* [Instructions to follow]: Copy nothing but the text: reproduce each line of the listing exactly and leave the pictures out.

─── Supplied material

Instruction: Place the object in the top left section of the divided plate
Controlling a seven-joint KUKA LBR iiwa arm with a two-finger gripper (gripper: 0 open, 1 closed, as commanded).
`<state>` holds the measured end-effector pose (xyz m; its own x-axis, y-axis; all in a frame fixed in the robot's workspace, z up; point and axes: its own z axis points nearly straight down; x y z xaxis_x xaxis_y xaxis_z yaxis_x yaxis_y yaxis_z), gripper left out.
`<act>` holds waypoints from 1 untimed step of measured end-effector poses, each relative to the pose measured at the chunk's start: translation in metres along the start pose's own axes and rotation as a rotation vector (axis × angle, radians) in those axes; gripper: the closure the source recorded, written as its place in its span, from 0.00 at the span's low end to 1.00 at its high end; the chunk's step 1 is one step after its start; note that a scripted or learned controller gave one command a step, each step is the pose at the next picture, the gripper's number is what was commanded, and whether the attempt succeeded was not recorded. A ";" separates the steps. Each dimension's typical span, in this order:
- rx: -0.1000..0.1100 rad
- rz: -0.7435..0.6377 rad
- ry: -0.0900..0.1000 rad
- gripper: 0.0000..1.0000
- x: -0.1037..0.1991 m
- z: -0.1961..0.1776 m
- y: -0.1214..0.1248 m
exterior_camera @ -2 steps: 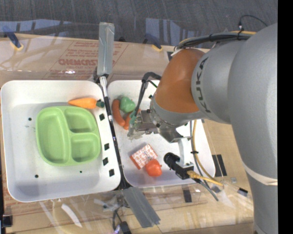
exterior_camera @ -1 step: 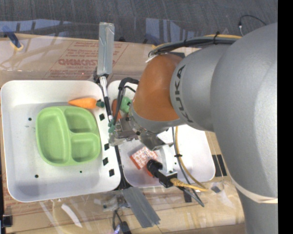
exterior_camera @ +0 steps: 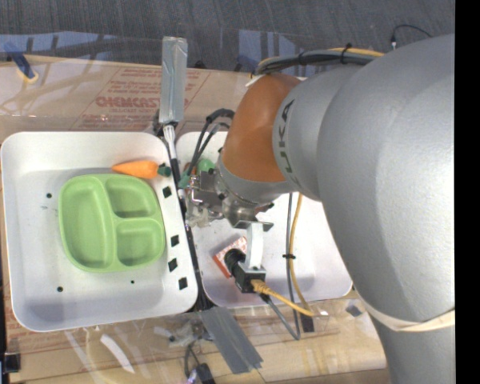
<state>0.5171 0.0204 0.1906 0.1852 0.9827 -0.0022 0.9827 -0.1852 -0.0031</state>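
Presently listed: left bin, holding a green divided plate with nothing in its sections. Toy carrot, orange, lying in that bin just beyond the plate's far edge, near the dividing wall. Right bin, largely covered by the arm. Tool low over the right bin beside the divider; finger state cannot be told.
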 end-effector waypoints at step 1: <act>-0.001 -0.336 0.001 1.00 -0.004 -0.006 0.009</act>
<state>0.5253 0.0146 0.1965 -0.1494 0.9888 -0.0008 0.9888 0.1494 -0.0022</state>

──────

* [Answer section]:
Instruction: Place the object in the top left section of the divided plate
Controlling a seven-joint KUKA LBR iiwa arm with a two-finger gripper (gripper: 0 open, 1 closed, as commanded).
`<state>` holds the measured end-effector pose (xyz m; its own x-axis, y-axis; all in a frame fixed in the robot's workspace, z up; point and axes: its own z axis points nearly straight down; x y z xaxis_x xaxis_y xaxis_z yaxis_x yaxis_y yaxis_z), gripper left out.
`<act>` holds waypoints from 1 untimed step of measured end-effector poses, each relative to the pose measured at the chunk's start: translation in metres along the start pose's own axes and rotation as a rotation vector (axis × angle, radians) in those axes; gripper: the closure the source recorded, written as its place in its span, from 0.00 at the span's low end to 1.00 at its high end; the chunk's step 1 is one step after its start; note that a scripted or learned controller gave one command a step, each step is the pose at the next picture, the gripper's number is what was commanded, and whether the attempt succeeded was not recorded. A ";" separates the steps. Each dimension's typical span, in this order:
- rx: -0.1000..0.1100 rad
- rz: -0.7435..0.6377 rad
- ry: -0.0900..0.1000 rad
- gripper: 0.0000..1.0000
- x: -0.1037..0.1991 m
- z: -0.1961..0.1776 m
- y: -0.1214..0.1248 m
exterior_camera @ -2 steps: 
exterior_camera @ -1 step: 
exterior_camera @ +0 steps: 
<state>0.5171 0.0204 0.1906 0.1852 0.9827 -0.0022 0.9827 -0.1852 -0.0031</state>
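Presently listed: left bin, holding a green divided plate with nothing in its sections. Toy carrot, orange, lying in that bin just beyond the plate's far edge, near the dividing wall. Right bin, largely covered by the arm. Tool low over the right bin beside the divider; finger state cannot be told.
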 end-effector waypoints at step 1: <act>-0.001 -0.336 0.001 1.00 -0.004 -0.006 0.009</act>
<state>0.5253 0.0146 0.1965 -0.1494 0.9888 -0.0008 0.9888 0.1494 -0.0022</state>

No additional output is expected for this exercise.